Para percebermos o alcance da questão pedófila na Bélgica, leia-se o artigo de Jean-Pierre Stroobants que saiu no "Le Monde" e se encontra em português no sítio do IHU (aqui), de onde copio os seguintes parágrafos.
Uma das testemunhas, doente, diz “reunir suas últimas forças” para descrever o calvário que ainda a faz sofrer, 39 anos depois. Ela tinha 6 anos e tinha de sofrer o “zim-boum-pan-pan, uma punição da qual não podia falar: era entre Jesus e nós, para entrar em comunhão com ele”.
Na verdade, oito longos anos de estupros, bolinações e exibicionismo camuflados por um homem que aos domingos brincava com os pais da vítima, confessando-lhes que seu único pecado era fumar charuto... “Era sua maneira de cativá-los e sobretudo de nos calar ainda mais: como ele parecia ter sua confiança, de que adiantaria contar para eles e fazer todos sofrerem?” Aluno em um outro internato flamengo onde também estudavam dois de seus irmãos, uma outra testemunha conta as diversas e incessantes humilhações que um professor lhe infligia: centenas de punições, de páginas a copiar, proibições de sair, e finalmente, “a revelação”: forçado a se colocar de joelhos pelo enésimo castigo no quarto do interessado. E, ali, a descoberta horrorizada do deleite sexual que esse terrível assédio causava nesse religioso.

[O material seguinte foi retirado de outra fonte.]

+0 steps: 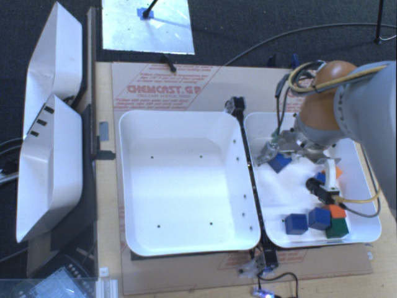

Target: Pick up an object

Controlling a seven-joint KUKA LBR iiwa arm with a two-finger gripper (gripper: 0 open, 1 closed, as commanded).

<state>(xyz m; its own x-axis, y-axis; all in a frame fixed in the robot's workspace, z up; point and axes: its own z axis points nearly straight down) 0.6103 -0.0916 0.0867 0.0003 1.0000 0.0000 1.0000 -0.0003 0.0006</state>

Inúmeros depoimentos – com exceção daqueles marcados pela raiva e, às vezes, por uma rejeição completa da Igreja e das religiões – ainda mostram o sentimento de culpa das vítimas. Elas não queriam desagradar, manchar a reputação de homens vistos como intocáveis, envergonhar seus pais. Muitos foram criticados por terem escondido a verdade quando decidiram falar. Vindo de um meio pobre e sofrendo de graves carências afetivas, um jovem, estuprado por um vigário, decidiu em 1991 denunciar este último junto a um futuro bispo. Ele foi acusado de ter mentido, simplesmente porque o vigário “negava os fatos”. Estuprada por um padre aos 17 anos, uma outra vítima quis encontrar o responsável pela sua diocese. Ela voltou de lá chocada, “sobretudo religiosamente, porque não encontrei nenhuma preocupação pastoral, nenhuma consciência religiosa do drama que eu enfrentava”.
(…)
Gabriel Ringlet, padre, escritor e vice-reitor da Universidade Católica de Louvain, acredita que isso que está acontecendo hoje, na verdade é ainda mais grave do que aquilo que foi exposto pelo caso do assassino pedófilo [Dutroux]. E diz ainda que a Igreja não voltará a ser aceita pela sociedade se não abandonar seu “silêncio culpado” sobre a sexualidade de seus membros, “terreno no qual essa pedofilia pôde se desenvolver”.
Mais categórico ainda, Walter Pauli escreveu no sábado [no diário belga “De Morgen”]: “Que Roma e Malines-Bruxelas não se iludam: a Igreja da Bélgica perdeu toda sua autoridade”. O analista disse ainda: “Nem o Marquês de Sade poderia, ou ousaria, publicar um catálogo como esse de perversões sexuais, sendo que o mais grave é que tudo isso acontece dentro de uma relação de poder. E que nunca são questões de ‘parceiros’, mas sim de vítimas”.